Re: Reindeer domestication : two origins

From: Rick McCallister
Message: 62049
Date: 2008-12-14

--- On Sat, 12/13/08, Piotr Gasiorowski <gpiotr@...> wrote:

> From: Piotr Gasiorowski <gpiotr@...>
> Subject: Re: [tied] Reindeer domestication : two origins
> To: cybalist@yahoogroups.com
> Date: Saturday, December 13, 2008, 8:26 PM
> On 2008-12-14 00:14, Rick McCallister wrote:
>
> > The obvious thought is that reindeer is a compound
> word from rein +
> > deer, since they are ridden and used for sleighs, etc.
> But Spanish has
> > reno instead of "venado de riendas", etc.,
> so it must be a folk
> > etymology in English.
> > So I looked up reindeer on the and got the following:
> > Online Etymological Dictionary
> > reindeer
> > c.1400, from O.N. hreindyri "reindeer," from
> dyr "animal" (see deer) +
> > hreinn, the usual name for the animal, from P.Gmc.
> *khrainaz (cf. O.E.
> > hran "reindeer," Ger. Renn). Probably
> cognate with Gk. krios "ram," but
> > folk-etymology associates it with rennen "to
> run."
>
> If OE hra:n had not been replaced by its Norse cognate, it
> would have
> yielded something spelt *<rone> or *<roan> in
> Modern English. Talking of
> OE reindeer and domestication: Ohthere the voyager told
> King Alfred how
> the "Finns" (Saami) used decoy "rones"
> to capture wild ones:
>
> http://web.uvic.ca/hrd/iallt2003/oldenglish/OEparagraph-3.html
>
> The existence of a truly PGmc. word for 'reindeer'
> (*xrainaz) is not
> impossible.

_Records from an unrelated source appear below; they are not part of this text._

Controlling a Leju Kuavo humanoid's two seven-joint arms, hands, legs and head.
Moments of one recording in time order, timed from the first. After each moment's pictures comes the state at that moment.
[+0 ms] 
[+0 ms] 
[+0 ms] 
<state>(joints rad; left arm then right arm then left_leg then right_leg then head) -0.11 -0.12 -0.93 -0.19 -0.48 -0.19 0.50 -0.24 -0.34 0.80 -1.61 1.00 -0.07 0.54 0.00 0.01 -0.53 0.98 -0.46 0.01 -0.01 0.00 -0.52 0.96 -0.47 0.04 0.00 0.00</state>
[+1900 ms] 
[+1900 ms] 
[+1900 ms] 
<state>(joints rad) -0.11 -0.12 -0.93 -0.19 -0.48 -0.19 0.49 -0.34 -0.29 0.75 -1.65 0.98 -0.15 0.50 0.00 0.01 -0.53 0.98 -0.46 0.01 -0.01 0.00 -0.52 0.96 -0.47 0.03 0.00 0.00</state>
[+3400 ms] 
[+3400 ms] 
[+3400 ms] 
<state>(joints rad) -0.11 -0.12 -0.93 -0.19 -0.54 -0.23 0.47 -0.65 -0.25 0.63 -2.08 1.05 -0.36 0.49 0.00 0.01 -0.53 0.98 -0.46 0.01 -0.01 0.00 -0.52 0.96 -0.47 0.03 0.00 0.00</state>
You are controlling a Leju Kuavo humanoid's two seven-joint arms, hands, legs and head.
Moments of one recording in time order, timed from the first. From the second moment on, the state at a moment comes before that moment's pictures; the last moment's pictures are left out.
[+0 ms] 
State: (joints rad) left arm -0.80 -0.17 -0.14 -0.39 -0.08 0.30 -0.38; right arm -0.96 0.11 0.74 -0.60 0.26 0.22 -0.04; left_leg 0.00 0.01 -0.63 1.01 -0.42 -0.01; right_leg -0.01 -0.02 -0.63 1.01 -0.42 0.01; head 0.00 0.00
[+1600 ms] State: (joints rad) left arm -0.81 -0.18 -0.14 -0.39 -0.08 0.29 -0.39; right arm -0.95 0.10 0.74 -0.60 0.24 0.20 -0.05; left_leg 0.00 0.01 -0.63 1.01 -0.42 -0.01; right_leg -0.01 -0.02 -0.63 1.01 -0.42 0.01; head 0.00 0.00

The reindeer disappeared from the North
> European Plain,
> Southern Scandinavia and Scotland ca. 7000 BC, but the
> PGmc.-speakers
> must have lived within trading range of the reindeer
> hunters or herders
> of northern Scandinavia. Whether *xrainaz was made up of
> inherited
> elements or borrowed is anybody's guess at present.
>
> Piotr

So, taking into account the antlers, is it related to horn? or to roe(buck)/ Or is it related to roan, the color?